In physics, specifying a functional relation, corresponds to the transition from the Lagrangian to the Hamiltonian, where the former assumes independent particles (E + E = E − V) and the latter one particle, i.e. one time (E + V = H = Constant).

Function Time Complexity

A function maps input to output. It works as a channel. One can associate an energy to it

E = h ⁄ Δt = hν
  • ν is (processing) rate (speed)
  • h is (processed) information (memory)

Both can be predetermined (register width, fix clock rate), or a result of runtime adaptations (parallelization / number of synapses / NN links, dynamic clocking), but normally they stay constant over some more or less local time.

A processor has basic variables and functions with their according E. The execution time of a higher function is the sum of that of lower functions.

As a result in the containment hierarchy of functions every function has got its processing energy, which depends on the (underlying) structure and the lowest level processing energy.

The processing energy corresponds to the big-O-notation of time complexity. In O(f(n))

  • f(n) is number of time steps depending on the size of the input. The reflects the layering, i.e. the structure, of the processing.
  • ν = 1 ⁄ Δt is replaced by the big O, because it depends on the varying system clock and access strategies of systems
E = O

A processor can process limited, normally constant, information per time. Processing energy is shared between parallel threads. Threads can be halted or their atomic operations can be of variable duration. Parallel threads have separate times.
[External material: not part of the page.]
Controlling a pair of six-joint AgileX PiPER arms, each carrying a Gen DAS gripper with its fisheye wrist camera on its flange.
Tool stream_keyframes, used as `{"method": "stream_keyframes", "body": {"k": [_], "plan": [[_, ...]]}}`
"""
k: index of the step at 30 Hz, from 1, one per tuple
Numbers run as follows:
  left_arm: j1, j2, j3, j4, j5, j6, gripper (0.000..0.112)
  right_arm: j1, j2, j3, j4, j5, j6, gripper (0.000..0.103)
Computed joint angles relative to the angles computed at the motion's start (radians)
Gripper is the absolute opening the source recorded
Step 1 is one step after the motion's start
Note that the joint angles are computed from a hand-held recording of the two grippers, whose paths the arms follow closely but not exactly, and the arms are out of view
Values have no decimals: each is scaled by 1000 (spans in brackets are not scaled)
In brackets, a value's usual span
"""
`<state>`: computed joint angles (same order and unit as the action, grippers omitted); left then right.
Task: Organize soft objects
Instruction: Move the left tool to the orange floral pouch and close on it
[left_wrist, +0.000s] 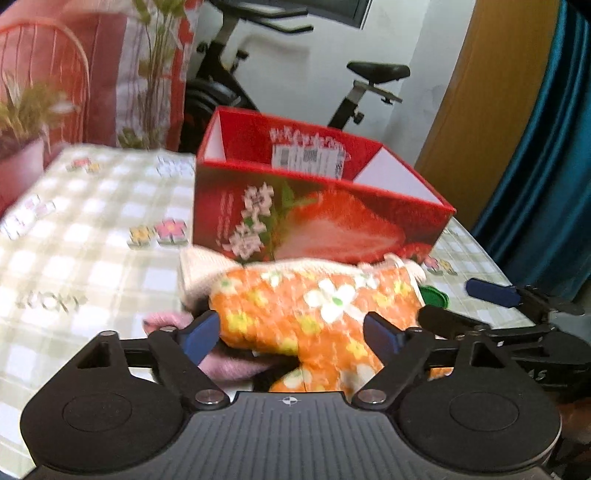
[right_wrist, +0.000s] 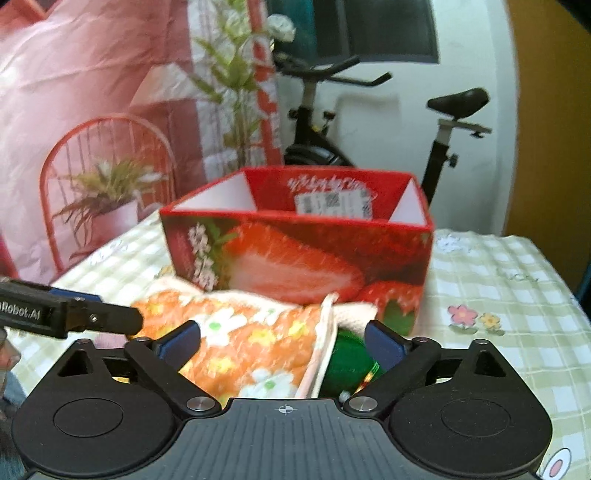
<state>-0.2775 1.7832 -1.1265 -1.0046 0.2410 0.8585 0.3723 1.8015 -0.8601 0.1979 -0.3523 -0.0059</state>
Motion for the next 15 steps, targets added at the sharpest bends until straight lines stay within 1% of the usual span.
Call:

Evolution of a processor (HW+SW) and its functions goes towards

  • a higher E on the supply side (computers/processors/functions become more powerful)

    For functions:

    • cache arguments (currying): - h up due to caching - ν up due because no need to supply argument
    • memoization:
      • h up due to the map
      • ν up due to shortcutting input to output via direct mapping
  • a lower E on the demand side (information is compressed to save computing power)

    For functions: generate arguments on demand.

    • h down since no caching
    • ν down due to needed calculations to supply arguments

In a function with constant E, h and ν are inversely proportional (contravariant).